### Task item:
A complete and exact copy of the data below is the task.
Data in this exercise Start Marker
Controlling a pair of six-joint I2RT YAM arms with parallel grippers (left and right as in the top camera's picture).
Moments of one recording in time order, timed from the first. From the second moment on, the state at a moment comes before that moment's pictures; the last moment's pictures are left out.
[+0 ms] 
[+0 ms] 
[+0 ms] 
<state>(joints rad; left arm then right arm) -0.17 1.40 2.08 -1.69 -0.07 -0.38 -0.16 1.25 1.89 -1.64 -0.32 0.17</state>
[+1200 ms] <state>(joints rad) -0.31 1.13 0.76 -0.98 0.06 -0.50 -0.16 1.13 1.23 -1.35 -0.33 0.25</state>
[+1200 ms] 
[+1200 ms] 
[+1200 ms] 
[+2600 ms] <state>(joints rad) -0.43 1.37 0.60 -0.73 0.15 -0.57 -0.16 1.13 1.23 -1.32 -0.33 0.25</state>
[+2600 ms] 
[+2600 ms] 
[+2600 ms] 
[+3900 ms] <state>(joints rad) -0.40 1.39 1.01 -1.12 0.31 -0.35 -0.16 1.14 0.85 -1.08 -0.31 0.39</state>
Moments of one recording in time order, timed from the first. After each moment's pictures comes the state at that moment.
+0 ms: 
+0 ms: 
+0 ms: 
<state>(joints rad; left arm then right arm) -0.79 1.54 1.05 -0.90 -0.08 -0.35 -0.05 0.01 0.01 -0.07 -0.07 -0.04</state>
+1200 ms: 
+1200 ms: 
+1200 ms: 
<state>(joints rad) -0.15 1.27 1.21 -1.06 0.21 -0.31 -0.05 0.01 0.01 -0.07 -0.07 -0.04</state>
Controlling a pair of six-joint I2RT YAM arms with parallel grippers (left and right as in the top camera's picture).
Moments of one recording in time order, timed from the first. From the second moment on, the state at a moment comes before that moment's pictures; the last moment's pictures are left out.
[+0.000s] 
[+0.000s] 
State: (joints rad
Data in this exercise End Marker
### Solved problem:
Controlling a pair of six-joint I2RT YAM arms with parallel grippers (left and right as in the top camera's picture).
Moments of one recording in time order, timed from the first. From the second moment on, the state at a moment comes before that moment's pictures; the last moment's pictures are left out.
[+0 ms] 
[+0 ms] 
[+0 ms] 
<state>(joints rad; left arm then right arm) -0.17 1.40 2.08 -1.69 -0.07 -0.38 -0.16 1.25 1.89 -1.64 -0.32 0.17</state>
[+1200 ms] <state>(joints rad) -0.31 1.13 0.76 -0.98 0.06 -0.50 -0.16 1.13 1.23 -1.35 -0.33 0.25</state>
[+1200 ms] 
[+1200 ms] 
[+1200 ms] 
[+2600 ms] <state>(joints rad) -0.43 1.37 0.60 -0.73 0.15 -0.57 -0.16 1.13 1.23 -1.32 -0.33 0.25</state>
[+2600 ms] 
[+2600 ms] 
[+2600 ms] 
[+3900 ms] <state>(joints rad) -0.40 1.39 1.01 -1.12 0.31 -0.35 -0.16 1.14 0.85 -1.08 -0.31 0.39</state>
Moments of one recording in time order, timed from the first. After each moment's pictures comes the state at that moment.
+0 ms: 
+0 ms: 
+0 ms: 
<state>(joints rad; left arm then right arm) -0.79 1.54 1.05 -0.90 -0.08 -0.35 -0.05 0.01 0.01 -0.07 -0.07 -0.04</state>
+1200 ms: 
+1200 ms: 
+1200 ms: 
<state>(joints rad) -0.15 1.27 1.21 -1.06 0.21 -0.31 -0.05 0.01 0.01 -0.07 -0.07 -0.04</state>
Controlling a pair of six-joint I2RT YAM arms with parallel grippers (left and right as in the top camera's picture).
Moments of one recording in time order, timed from the first. From the second moment on, the state at a moment comes before that moment's pictures; the last moment's pictures are left out.
[+0.000s] 
[+0.000s] 
State: (joints rad

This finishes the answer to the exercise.